Approximately 30% of newly diagnosed patients
with solid tumors (excluding skin cancers other than melanomas)
present with metastases. Metastatic spread strongly reduces the
possibility of cure; hence short of prevention of cancer, no
achievement would confer greater benefit on patients than methods to
prevent distant spread.
PATHWAYS OF
SPREAD
Dissemination of cancers may occur through one
of three pathways: (1) direct seeding of body cavities or
surfaces, (2) lymphatic spread, and (3) hematogenous spread.
Although direct transplantation of tumor cells, as for example on
surgical instruments, may theoretically occur, it is rare and, in
any event, an artificial mode of dissemination that is not discussed
further. Each of the three major pathways is described separately.
SEEDING OF BODY
CAVITIES AND SURFACES
This may occur whenever a malignant neoplasm
penetrates into a natural “open field.” Most often involved is the
peritoneal cavity, but any other cavity – pleural, pericardial,
subarachnoid, and joint spaces – may be affected. Such seeding is
particularly characteristic of carcinomas arising in the ovaries,
when, not infrequently, all peritoneal surfaces become coated with a
heavy layer of cancerous glaze.
LYMPHATIC SPREAD
Transport through lymphatics is the most common
pathway for the initial dissemination of carcinomas, but it should
be remembered that sarcomas may also use this route.

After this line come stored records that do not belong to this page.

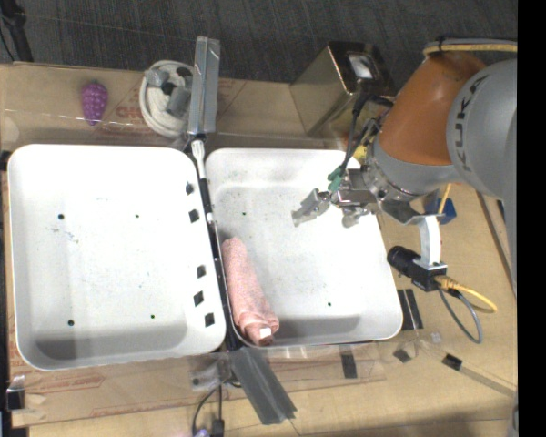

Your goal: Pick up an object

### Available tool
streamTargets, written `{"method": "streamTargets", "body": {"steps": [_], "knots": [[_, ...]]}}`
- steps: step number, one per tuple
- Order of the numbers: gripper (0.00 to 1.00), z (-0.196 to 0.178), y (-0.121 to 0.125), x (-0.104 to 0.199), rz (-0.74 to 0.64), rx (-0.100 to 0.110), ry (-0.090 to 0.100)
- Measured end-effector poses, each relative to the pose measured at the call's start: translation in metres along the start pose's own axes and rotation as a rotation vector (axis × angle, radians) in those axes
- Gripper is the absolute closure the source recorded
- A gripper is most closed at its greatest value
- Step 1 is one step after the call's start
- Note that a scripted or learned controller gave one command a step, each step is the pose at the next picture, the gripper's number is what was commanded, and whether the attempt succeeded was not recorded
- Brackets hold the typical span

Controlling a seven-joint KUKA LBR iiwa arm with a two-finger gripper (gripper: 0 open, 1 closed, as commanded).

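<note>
Grey arm [478, 107] enters from the right edge, upper half of view, orange band [417, 116] just above the wrist. Wrist bends down and points left. Hand [308, 209] sticks out leftward from the wrist, low, fingertips at the far left end, tilted slightly down. Nothing seen between the fingers. Finger gap too small and blurred to judge.

Partial dark lettering on the grey arm [491, 116]; too cut off to read.
</note>
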State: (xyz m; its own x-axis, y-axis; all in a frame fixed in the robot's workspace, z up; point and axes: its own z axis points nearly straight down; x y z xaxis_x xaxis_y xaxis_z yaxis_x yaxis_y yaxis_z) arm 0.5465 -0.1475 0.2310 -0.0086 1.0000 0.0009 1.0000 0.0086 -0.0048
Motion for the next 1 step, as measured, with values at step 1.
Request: {"method": "streamTargets", "body": {"steps": [1], "knots": [[0.00,0.1260,0.0012,0.0492,0.151,0.001,0.000]]}}
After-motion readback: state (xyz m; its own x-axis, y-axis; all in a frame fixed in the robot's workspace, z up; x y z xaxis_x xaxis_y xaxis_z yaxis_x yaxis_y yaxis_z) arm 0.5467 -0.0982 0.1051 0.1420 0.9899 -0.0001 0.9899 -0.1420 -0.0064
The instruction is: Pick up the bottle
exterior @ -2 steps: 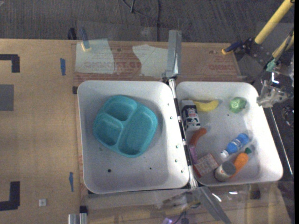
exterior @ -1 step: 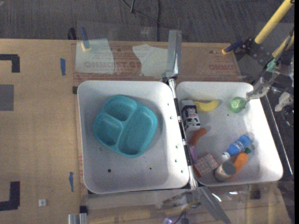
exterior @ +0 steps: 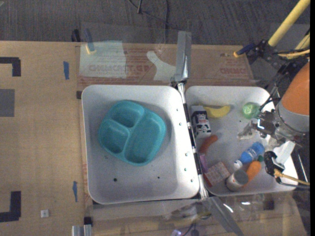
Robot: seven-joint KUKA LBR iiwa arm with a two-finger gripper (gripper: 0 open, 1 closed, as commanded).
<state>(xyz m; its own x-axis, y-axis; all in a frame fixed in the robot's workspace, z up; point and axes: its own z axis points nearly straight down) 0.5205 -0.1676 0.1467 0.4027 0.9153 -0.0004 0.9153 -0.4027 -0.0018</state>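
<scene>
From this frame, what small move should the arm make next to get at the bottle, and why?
Probably a short shift toward the camera view's lower left, then down. The small blue bottle with a white cap lies in the right white bin, beside an orange carrot-shaped toy, while the gripper hovers up and right of it, not yet over it.

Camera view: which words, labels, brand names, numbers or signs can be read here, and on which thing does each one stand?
No text can be read with certainty.
Cardboard sheet behind the bins: faint printed lettering on its left and right parts, too blurred to read.
Small black and white carton in the right bin: print too small to read.
</scene>
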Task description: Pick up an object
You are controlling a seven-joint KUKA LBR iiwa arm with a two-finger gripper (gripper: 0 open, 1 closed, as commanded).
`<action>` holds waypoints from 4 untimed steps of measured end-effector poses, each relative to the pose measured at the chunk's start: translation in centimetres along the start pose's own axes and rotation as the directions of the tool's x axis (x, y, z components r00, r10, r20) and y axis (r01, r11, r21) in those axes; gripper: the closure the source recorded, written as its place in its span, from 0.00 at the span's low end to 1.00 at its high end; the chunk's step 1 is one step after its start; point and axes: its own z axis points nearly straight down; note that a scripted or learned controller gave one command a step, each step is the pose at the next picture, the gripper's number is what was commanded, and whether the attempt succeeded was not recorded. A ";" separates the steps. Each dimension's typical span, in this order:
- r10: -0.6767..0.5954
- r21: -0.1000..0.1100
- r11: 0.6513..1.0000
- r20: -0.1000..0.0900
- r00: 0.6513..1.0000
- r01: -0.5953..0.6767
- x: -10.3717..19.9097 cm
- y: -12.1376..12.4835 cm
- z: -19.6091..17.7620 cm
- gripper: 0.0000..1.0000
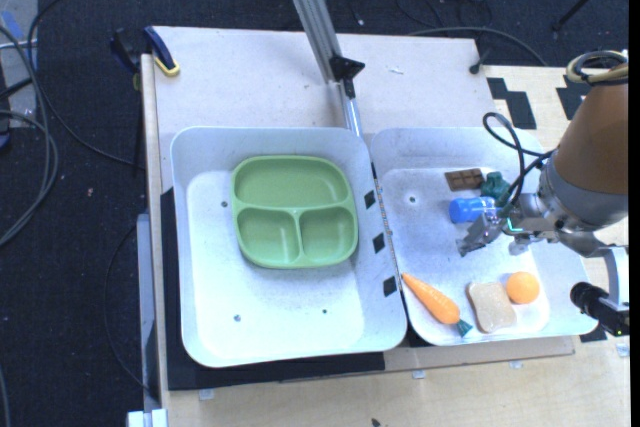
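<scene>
The right bin [420, 185] holds a blue cylinder [466, 209], a brown block [463, 180], a dark green piece [493, 185], a carrot [433, 299], a beige bread slice [490, 305] and an orange ball [522, 288]. My gripper [480, 237] hangs over the middle of this bin, just below the blue cylinder and above the bread slice. Its dark fingers point left and down, with nothing visible between them.
The left bin [200, 255] carries a green three-compartment plate [296, 211]. A metal pole [310, 0] slants down from the top to the seam between the bins. Cables loop beside the arm at right. Bare bench lies behind the bins.
</scene>
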 end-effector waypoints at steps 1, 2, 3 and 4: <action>0.000 0.000 1.000 0.000 1.000 0.000 0.0 0.0 0.0 0.00; 0.001 0.002 1.000 0.000 1.000 -0.001 0.2 1.0 5.5 0.00; 0.001 0.003 1.000 -0.001 1.000 -0.001 0.1 1.5 10.0 0.00; 0.001 -0.004 1.000 0.001 1.000 -0.001 0.1 1.6 12.6 0.00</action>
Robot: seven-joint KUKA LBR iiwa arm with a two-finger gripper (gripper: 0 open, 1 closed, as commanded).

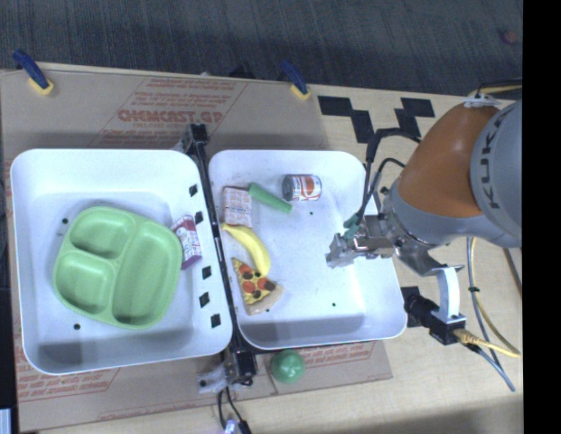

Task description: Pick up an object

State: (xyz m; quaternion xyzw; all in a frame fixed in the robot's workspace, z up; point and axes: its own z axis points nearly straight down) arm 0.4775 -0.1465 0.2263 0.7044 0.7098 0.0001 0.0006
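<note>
Two shallow white bins sit side by side on the bench. Left bin (36, 242): a green divided tray (117, 265) with three compartments lies flat near the bin's middle. A small dark-red and white packet (188, 240) lies just beside the tray's right edge, close to the black divider (212, 242) between the bins.

Right bin (352, 319): a pale snack packet (236, 204) lies near the upper left. A green stick-shaped object (270, 198) lies at a slant just right of it. A small can (302, 187) lies on its side near the far wall. A banana (248, 245) lies below the snack packet, curving down toward a toy pizza slice (256, 286), which it appears to touch.

A green ball (286, 366) rests on the cardboard outside the bins, in front of the right bin's near wall.

Gripper (339, 253): positioned over the right half of the right bin, well apart from every object there. No object is seen between its fingers. The finger spacing cannot be told from this view. The grey and orange arm (452, 174) extends in from the right.
</note>
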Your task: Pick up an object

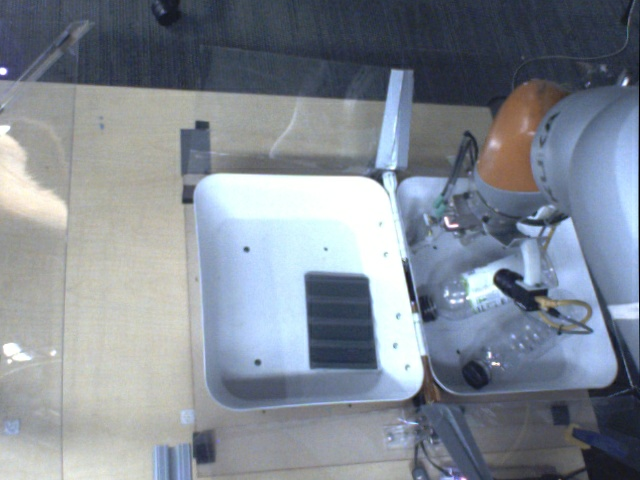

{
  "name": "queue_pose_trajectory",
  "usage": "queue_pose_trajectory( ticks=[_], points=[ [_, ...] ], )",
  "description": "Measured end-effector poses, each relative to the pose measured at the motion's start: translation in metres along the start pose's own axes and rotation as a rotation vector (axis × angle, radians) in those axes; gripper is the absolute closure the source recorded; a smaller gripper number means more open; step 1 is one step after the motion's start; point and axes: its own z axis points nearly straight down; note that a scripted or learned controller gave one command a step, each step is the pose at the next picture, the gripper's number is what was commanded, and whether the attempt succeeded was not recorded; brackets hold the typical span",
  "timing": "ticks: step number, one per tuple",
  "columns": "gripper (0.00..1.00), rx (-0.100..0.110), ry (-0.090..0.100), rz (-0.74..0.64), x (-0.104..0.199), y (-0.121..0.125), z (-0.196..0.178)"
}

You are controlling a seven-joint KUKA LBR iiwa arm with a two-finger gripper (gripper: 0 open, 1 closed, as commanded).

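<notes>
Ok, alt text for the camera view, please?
The gripper hangs over the right bin near a clear bottle; a second clear bottle, black-capped, lies nearer the front. The left bin holds a dark ribbed block.

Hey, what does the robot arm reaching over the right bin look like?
The grey arm has a thick, rounded, smooth casing, with a glossy orange band shaped like a dome above the wrist. Thin black cables loop out beside that band.

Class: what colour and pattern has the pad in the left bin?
Dark grey pad, ribbed; camera view.
</notes>
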Motion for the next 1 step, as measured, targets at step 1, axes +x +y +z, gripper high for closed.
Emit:
queue_pose_trajectory(
  ticks=[1],
  points=[
    [0.0,0.0,-0.002,0.013,-0.0196,-0.0952,-0.0024]
  ],
)
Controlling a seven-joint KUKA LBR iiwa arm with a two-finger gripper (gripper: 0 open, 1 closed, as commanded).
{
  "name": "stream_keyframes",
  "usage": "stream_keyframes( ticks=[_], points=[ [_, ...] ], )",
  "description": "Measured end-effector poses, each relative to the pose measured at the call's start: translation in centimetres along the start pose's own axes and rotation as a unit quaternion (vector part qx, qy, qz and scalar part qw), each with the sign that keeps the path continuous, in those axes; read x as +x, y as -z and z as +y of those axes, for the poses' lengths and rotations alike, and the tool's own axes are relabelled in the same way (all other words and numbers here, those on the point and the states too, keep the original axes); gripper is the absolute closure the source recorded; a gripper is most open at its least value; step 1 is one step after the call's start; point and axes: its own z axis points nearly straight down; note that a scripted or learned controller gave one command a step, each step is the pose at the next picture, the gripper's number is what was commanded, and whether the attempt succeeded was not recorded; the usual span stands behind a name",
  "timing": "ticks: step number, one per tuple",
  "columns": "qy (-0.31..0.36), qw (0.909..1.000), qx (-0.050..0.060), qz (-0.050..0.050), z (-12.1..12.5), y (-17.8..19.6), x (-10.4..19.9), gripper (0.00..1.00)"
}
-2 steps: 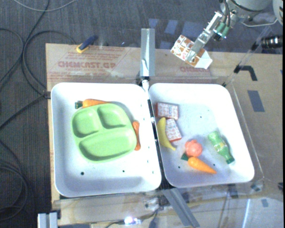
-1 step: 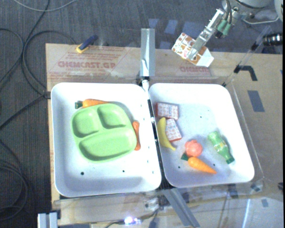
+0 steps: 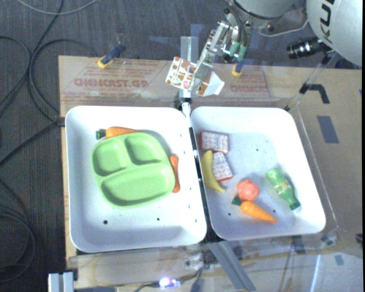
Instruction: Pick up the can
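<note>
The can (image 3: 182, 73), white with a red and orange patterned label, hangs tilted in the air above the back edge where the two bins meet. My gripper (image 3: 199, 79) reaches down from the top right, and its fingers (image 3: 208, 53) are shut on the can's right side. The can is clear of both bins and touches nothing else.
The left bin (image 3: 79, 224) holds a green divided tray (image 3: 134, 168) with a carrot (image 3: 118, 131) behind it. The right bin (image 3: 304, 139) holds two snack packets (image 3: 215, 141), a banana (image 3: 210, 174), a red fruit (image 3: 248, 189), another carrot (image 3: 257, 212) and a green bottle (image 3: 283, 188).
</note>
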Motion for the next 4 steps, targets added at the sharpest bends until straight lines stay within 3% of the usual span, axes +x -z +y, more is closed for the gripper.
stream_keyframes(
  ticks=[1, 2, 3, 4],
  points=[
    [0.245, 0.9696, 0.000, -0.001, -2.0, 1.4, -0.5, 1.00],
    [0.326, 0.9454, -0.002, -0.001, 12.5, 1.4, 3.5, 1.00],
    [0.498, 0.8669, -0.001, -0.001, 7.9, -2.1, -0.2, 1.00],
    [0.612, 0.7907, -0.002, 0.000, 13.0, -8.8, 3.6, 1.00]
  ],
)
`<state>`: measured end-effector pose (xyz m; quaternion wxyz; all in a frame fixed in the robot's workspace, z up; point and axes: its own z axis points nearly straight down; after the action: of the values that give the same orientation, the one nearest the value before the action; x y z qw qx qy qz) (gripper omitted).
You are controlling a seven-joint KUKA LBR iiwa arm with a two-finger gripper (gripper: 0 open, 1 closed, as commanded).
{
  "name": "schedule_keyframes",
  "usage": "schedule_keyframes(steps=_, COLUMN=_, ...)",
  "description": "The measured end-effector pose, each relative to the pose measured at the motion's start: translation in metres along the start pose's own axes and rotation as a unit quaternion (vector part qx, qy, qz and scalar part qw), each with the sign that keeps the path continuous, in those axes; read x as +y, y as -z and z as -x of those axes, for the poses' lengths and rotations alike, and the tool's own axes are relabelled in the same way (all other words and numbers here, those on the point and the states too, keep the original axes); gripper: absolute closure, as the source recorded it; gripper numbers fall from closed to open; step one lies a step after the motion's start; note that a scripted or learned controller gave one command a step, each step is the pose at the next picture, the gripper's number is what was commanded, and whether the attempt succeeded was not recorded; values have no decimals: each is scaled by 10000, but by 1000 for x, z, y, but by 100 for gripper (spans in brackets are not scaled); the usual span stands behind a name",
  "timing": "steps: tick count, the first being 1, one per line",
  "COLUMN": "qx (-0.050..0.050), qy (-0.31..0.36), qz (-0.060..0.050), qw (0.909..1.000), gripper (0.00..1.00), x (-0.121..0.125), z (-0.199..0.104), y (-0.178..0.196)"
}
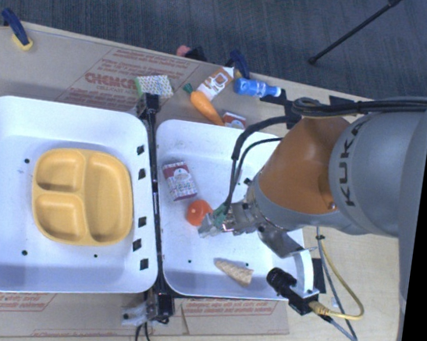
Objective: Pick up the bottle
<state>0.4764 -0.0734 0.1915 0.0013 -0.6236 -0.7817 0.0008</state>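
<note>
We find the gripper (212, 224) low over the right bin (205, 283), just beside a small orange object (197, 211) — we cannot tell how its jaws stand. The bottle (256, 89), blue plastic with a paler cap end, lies on its side on the cardboard behind that bin, well apart from the gripper; we judge the pick not yet begun. Also in the bin: a red-labelled can (180, 181), cylindrical, and a tan cone-shaped piece (234, 270). The left bin (4, 144) holds a yellow sectioned plate (84, 195) — matte, rounded corners.
</note>
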Motion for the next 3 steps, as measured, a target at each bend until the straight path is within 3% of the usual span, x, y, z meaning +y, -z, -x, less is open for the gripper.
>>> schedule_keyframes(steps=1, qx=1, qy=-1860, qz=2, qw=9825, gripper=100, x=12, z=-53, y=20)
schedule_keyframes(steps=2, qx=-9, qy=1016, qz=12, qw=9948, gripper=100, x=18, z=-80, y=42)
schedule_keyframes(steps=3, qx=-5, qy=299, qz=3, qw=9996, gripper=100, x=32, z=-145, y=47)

The emphasis
on lymphatic spread for carcinomas and hematogenous spread for
sarcomas is misleading because ultimately there are numerous
interconnections between the vascular and lymphatic systems. The
pattern of lymph node involvement follows the natural routes of
drainage. Because carcinomas of the breast usually arise in the
upper outer quadrants, they generally disseminate first to the
axillary lymph nodes. Cancers of the inner quadrant may drain
through lymphatics to the nodes within the chest along the internal
mammary arteries. Thereafter the infraclavicular and
supraclavicular nodes may become involved. Carcinomas of the lung
arising in the major respiratory passages metastasize first to the
perihilar tracheobronchial and mediastinal nodes. Local lymph nodes,
however, may be bypassed – “skip metastasis” – because of
venous-lymphatic anastomoses or because inflammation or radiation
has obliterated channels. Enlargement of nodes may be caused by (1)
the spread and growth of cancer cells or (2) reactive hyperplasia.
It should be noted therefore that nodal enlargement in proximity to
a cancer does not necessarily mean dissemination of the primary
lesion.
This pathway is typical of sarcomas but is also
used by carcinomas. Arteries, with their thicker walls, are less
readily penetrated than are veins. Arterial spread, however, may
occur when tumor cells pass through the pulmonary capillary beds or
pulmonary arteriovenous shunts or when pulmonary metastases
themselves give rise to additional tumor emboli. In such arterial
spread, a number of factors (to be discussed) condition the patterns
of distribution of the metastases. With venous invasion, the
blood-borne cells follow the venous flow, draining the site of the
neoplasm. Understandably, the liver and lungs are most frequently
involved secondarily in such hematogenous dissemination.
Certain cancers have a propensity for invasion
of veins. Renal cell carcinoma often invades the branches of the
renal vein and then the renal vein itself to grow in a snake-like
fashion up the inferior vena cava, sometimes reaching the right side
of the heart. Hepatocarcinomas often penetrate portal and hepatic
radicles to grow within them into the main venous channels.
EPIDEMIOLOGY
Because cancer is a disorder of cell growth and
behavior, its ultimate cause has to be defined at the cellular and
subcellular levels. Study of cancer patterns in populations,
however, can contribute substantially to knowledge about the origins
of cancer. For example, the concept that chemicals can cause cancer
arose from the astute observations of Sir Percival Pott, who related
the increased incidence of scrotal cancer in chimney sweeps to
chronic exposure to soot. Thus major insights into the etiology of
cancer can be obtained by epidemiologic studies that relate
particular environmental, racial (hereditary?), and cultural
influences to the occurrence of malignant neoplasms.